» Exercise aim: Scan the lines below for the word "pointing". Copy each line you find it in.

Stored dataset items:
-------------------------

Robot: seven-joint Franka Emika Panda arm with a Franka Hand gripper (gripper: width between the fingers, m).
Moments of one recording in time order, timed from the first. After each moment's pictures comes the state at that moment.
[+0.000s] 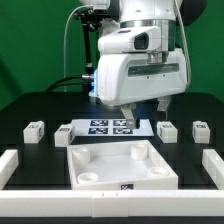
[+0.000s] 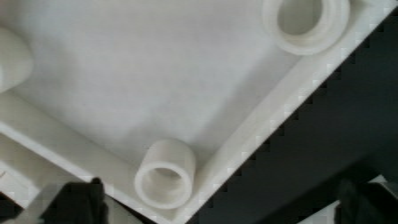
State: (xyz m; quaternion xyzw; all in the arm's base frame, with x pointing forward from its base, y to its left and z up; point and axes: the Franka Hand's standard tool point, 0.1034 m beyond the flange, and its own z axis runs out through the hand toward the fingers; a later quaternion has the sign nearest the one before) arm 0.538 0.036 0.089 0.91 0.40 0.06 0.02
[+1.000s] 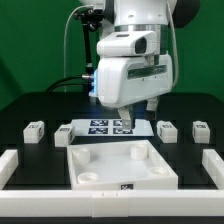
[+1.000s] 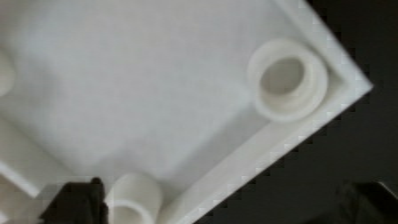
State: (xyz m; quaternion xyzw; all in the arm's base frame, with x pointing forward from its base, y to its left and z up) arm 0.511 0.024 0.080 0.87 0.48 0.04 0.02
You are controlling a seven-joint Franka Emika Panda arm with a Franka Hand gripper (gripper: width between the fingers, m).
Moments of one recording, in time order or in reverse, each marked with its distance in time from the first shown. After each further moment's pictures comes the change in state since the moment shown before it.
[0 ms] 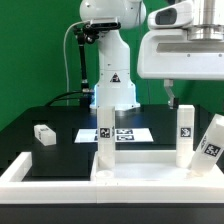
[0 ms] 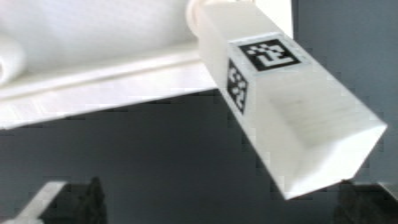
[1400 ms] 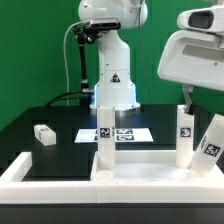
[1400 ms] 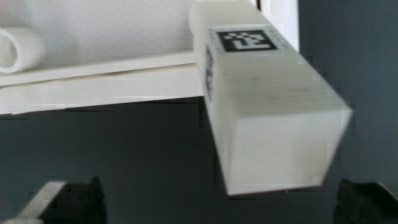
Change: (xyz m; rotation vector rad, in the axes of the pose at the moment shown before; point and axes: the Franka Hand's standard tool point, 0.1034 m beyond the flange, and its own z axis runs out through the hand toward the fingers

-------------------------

» Completed task:
State: (xyz m; quaternion xyzw; all in the arm's base frame, with x pointing forward from its base, y to its left and z up; point and axes: the Franka Hand's standard tool point, 0.1034 m beyond the flange, and its own z axis runs out through the hand toward the fingers; a later quaternion has the sign nearest the one before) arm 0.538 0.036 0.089 0.91 0.40 0.06 0.02
State: (xyz m; quaternion xyzw; all in the arm's base frame, with x pointing forward from its base, y to its left and z up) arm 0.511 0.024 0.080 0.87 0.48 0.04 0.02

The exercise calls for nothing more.